Paris — Agricultores franceses realizaram nesta semana um novo protesto de grande escala contra o acordo comercial entre a União Europeia e o Mercosul, intensificando a pressão política sobre o governo francês e as instituições europeias. Tratores voltaram a bloquear vias estratégicas da capital, em uma demonstração de força que expõe a crescente resistência rural ao tratado negociado há mais de duas décadas.
A mobilização ocorre em um momento decisivo, com a Comissão Europeia tentando destravar a assinatura do acordo ainda em 2026, apesar da oposição explícita de setores agrícolas em diversos países do bloco.
Por que os agricultores protestam?
Os produtores franceses afirmam que o acordo abrirá o mercado europeu para carne bovina, açúcar, etanol e grãos sul-americanos produzidos com custos mais baixos e regras ambientais menos rigorosas do que as exigidas na União Europeia.
Segundo os sindicatos rurais, isso criaria uma concorrência considerada desleal, agravando um cenário já marcado por:
- aumento dos custos de produção;
- exigências ambientais mais rígidas;
- queda da renda agrícola nos últimos anos;
- endividamento crescente no campo europeu.
“Não podemos aceitar padrões ambientais rigorosos internamente enquanto importamos produtos que não seguem as mesmas regras”, afirmam líderes sindicais.
Um impasse político para a França
O novo protesto coloca o governo do presidente Emmanuel Macron em uma posição delicada. Embora Paris tenha declarado oposição ao acordo em sua forma atual, a França enfrenta dificuldades para barrar sozinha o avanço do tratado dentro da UE, onde a decisão depende de maioria qualificada entre os Estados-membros e do Parlamento Europeu.
Internamente, a pressão do setor agrícola já produziu efeitos políticos: o tema passou a ocupar o centro do debate público, com partidos de oposição usando os protestos como argumento contra a política comercial europeia e contra o próprio governo.
📌 O que é o acordo Mercosul-UE?
Negociado desde 1999, o acordo prevê:
- redução ou eliminação de tarifas para produtos industriais e agrícolas;
- ampliação do acesso do Mercosul ao mercado europeu de alimentos;
- maior abertura do mercado sul-americano a bens industriais e serviços europeus.

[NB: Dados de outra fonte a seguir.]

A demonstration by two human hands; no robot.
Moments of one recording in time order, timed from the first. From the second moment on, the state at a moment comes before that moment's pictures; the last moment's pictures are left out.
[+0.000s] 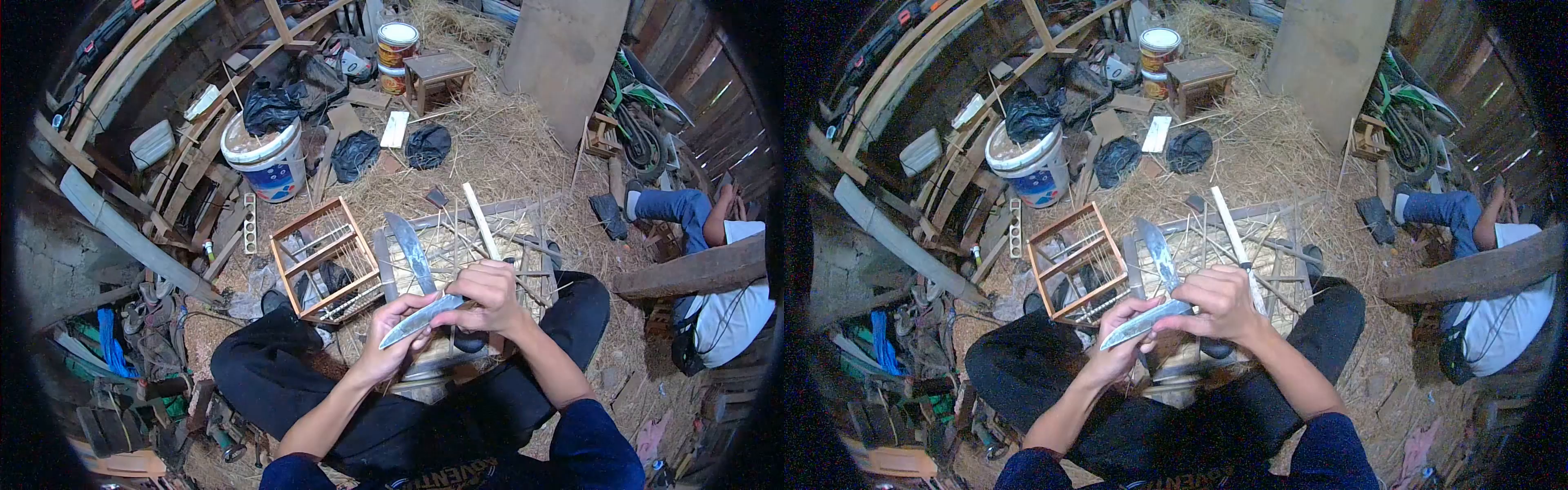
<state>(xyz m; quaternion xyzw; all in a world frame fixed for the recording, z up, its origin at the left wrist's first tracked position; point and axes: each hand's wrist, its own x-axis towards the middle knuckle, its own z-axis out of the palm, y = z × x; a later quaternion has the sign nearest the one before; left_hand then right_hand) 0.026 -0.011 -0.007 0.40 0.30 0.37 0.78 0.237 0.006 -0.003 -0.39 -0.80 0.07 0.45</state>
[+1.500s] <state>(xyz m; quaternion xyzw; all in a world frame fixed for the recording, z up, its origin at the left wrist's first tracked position) 0.029 -0.016 -0.001 0.59 0.39 0.41 0.58 0.234 0.008 -0.020 -0.39 -0.79 0.09 0.47</state>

A Comissão Europeia defende que o tratado fortaleceria a posição geopolítica da UE e reduziria sua dependência de parceiros como China e Estados Unidos. Já os críticos afirmam que os ganhos seriam concentrados na indústria, enquanto os custos recaem de forma desproporcional sobre o setor agrícola.
Protestos além da França
A mobilização francesa faz parte de uma onda mais ampla de insatisfação no campo europeu. Agricultores em países como Irlanda, Polônia, Itália e Espanha também têm manifestado resistência ao acordo, sobretudo em regiões fortemente dependentes da pecuária e da produção de grãos.
Esse movimento reforça o risco de que o tratado enfrente dificuldades adicionais de ratificação, mesmo após eventual assinatura formal.
O que vem pela frente
Nos próximos meses, o futuro do acordo Mercosul-UE dependerá de dois fatores centrais:
- Capacidade política da Comissão Europeia de reunir apoio suficiente entre os Estados-membros;
- Resposta dos governos nacionais às pressões internas, especialmente do setor agrícola.
Enquanto isso, os agricultores franceses prometem manter as mobilizações, sinalizando que o impasse está longe de uma solução rápida — e que o custo político do acordo pode ser mais alto do que o inicialmente calculado por Bruxelas.